**REQUIRED ACTION:**
Reproduce word for word the lines between those holding "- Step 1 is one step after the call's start" and "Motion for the", inclusive, and nothing else from the data below.
● ● ●
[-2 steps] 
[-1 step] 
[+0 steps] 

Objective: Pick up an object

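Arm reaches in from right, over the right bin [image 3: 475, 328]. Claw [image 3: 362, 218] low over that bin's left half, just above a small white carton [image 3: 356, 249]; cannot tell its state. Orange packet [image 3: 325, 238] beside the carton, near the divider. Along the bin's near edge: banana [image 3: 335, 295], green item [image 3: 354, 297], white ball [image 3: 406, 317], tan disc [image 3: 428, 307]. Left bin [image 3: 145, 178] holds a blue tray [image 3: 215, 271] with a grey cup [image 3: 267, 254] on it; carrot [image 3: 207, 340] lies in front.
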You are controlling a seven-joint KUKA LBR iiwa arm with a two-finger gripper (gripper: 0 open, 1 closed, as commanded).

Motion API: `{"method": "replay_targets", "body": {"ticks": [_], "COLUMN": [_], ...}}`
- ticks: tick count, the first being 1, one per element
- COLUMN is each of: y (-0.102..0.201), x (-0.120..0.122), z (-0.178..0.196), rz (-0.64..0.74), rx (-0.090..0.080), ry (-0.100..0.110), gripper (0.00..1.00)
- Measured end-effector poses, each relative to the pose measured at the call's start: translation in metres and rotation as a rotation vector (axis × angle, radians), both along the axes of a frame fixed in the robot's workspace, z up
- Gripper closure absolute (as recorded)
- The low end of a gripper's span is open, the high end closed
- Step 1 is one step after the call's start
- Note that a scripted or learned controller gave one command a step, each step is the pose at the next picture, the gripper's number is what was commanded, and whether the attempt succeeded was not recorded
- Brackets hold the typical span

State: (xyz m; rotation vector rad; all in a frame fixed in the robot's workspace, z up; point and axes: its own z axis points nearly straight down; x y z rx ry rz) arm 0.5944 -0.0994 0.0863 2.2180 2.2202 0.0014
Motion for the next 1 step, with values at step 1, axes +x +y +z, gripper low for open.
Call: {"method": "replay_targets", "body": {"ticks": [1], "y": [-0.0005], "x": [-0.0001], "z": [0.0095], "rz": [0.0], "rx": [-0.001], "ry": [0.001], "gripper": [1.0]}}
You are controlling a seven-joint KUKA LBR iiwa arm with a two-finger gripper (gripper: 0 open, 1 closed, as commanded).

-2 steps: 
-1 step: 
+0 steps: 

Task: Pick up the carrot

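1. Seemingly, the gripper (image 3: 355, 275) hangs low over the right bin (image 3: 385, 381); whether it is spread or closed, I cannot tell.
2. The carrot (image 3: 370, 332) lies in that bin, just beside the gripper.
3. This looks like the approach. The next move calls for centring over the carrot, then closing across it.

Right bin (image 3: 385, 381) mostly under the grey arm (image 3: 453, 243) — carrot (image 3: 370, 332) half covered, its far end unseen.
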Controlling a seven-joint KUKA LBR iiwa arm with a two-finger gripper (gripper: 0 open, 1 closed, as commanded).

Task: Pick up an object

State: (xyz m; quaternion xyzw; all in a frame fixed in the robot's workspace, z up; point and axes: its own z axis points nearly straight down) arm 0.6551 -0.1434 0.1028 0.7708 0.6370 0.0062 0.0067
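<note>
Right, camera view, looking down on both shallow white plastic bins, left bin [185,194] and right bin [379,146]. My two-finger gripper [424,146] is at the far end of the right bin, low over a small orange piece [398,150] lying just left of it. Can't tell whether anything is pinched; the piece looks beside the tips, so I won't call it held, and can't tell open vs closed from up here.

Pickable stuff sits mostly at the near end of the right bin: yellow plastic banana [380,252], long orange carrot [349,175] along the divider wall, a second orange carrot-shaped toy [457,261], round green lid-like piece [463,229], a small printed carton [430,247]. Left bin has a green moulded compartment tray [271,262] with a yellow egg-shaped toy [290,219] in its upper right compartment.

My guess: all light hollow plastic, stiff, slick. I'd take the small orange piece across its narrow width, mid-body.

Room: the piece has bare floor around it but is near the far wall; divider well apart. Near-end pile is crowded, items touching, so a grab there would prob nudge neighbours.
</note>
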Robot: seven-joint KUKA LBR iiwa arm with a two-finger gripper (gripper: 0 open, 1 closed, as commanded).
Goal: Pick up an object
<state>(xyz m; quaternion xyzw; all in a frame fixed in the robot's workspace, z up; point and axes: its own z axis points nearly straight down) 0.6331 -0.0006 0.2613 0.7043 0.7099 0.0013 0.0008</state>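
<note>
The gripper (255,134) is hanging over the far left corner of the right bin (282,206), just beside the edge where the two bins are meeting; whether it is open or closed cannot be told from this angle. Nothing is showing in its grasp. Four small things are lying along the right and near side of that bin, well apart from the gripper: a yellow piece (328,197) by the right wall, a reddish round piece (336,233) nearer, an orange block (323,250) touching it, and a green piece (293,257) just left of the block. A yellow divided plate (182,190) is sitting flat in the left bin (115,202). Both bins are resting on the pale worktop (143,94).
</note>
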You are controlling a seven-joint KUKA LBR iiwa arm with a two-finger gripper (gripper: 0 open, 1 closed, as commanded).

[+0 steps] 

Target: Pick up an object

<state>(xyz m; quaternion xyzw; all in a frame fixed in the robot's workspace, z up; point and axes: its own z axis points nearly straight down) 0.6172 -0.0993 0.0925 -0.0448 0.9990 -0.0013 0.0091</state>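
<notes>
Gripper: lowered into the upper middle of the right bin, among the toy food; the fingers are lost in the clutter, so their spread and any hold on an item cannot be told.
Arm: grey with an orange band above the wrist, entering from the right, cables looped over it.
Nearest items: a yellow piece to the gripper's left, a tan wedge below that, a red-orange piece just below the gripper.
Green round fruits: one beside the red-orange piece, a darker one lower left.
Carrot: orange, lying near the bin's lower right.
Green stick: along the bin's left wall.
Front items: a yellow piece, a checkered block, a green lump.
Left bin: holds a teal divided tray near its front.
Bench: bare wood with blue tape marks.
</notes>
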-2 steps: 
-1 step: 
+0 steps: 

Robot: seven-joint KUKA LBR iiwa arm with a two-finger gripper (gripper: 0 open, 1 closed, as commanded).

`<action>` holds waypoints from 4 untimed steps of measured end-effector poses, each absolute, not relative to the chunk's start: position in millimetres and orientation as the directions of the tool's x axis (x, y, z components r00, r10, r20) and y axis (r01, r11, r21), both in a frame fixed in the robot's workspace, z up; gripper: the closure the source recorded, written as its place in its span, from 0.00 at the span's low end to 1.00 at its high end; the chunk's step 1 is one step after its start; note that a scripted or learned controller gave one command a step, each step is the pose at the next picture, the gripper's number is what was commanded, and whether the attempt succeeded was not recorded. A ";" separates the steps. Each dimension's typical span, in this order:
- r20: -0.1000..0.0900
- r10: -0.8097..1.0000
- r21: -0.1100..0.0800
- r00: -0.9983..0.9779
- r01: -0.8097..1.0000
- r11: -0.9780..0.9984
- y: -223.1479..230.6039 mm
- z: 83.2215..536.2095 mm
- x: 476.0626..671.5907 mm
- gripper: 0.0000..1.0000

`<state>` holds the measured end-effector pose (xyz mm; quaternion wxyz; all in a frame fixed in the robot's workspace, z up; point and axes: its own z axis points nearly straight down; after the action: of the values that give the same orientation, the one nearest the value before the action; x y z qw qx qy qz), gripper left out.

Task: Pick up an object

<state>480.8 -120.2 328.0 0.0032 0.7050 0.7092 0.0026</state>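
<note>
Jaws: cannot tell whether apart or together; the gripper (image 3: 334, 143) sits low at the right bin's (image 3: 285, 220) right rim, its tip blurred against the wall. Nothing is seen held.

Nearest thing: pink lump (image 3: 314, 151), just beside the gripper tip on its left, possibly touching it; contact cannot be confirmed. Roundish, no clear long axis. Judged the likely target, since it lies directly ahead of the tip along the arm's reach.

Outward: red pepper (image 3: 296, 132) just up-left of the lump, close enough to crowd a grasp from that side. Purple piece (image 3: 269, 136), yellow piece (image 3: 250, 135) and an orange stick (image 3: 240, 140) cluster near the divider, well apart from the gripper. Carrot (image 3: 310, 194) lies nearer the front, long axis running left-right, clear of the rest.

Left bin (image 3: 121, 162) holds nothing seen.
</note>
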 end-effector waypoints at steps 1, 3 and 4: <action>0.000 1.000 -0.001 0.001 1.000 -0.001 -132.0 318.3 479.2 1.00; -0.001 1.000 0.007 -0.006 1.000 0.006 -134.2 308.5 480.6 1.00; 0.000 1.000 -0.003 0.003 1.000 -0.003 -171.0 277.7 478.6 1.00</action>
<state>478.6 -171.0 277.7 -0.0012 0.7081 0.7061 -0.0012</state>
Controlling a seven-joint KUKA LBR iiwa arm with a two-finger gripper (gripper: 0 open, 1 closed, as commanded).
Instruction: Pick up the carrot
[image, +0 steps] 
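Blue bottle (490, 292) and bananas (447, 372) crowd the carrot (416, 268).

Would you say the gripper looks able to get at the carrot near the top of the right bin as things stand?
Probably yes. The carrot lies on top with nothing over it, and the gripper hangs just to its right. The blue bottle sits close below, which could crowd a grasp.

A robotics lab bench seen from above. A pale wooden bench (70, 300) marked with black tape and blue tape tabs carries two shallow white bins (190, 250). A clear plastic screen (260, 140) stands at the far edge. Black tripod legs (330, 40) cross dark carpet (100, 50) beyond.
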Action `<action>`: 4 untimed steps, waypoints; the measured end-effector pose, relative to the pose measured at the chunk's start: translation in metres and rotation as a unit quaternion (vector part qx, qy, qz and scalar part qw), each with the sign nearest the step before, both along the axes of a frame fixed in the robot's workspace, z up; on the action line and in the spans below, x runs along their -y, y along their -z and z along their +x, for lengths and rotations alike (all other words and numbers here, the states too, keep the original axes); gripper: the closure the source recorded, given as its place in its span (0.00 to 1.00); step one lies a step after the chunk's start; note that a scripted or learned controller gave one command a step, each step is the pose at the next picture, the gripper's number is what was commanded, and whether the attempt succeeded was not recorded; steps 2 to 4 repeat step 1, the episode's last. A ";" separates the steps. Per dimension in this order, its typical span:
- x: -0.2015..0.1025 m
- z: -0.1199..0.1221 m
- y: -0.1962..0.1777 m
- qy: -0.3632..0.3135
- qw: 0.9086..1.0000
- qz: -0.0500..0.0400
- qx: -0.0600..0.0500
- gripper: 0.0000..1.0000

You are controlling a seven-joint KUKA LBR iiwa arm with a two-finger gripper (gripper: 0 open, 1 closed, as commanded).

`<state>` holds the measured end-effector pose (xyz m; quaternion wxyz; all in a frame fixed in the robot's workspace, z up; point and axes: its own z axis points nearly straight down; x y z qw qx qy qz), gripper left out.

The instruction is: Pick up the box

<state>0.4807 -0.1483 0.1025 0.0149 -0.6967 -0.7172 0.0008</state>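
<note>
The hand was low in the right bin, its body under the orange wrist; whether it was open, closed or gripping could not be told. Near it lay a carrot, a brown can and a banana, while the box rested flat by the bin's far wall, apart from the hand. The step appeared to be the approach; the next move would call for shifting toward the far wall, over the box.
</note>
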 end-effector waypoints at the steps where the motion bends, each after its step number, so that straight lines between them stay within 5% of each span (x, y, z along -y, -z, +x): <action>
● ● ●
**TASK RESPONSE:**
- Step 1 is one step after the call's start
- Note that a scripted or learned controller gave one command a step, each step is the pose at the next picture, the gripper's number is what was commanded, and whether the attempt succeeded was not recorded
- Brackets hold the typical span

State: (xyz m; rotation vector rad; all in a frame fixed in the robot's workspace, z up; point and axes: its own z axis points nearly straight down; x y z rx ry rz) arm 0.5944 -0.0994 0.0863 2.2180 2.2202 0.0014
Motion for the next 1 step, with values at step 1, axes +x +y +z, gripper low for open.

That concludes the exercise.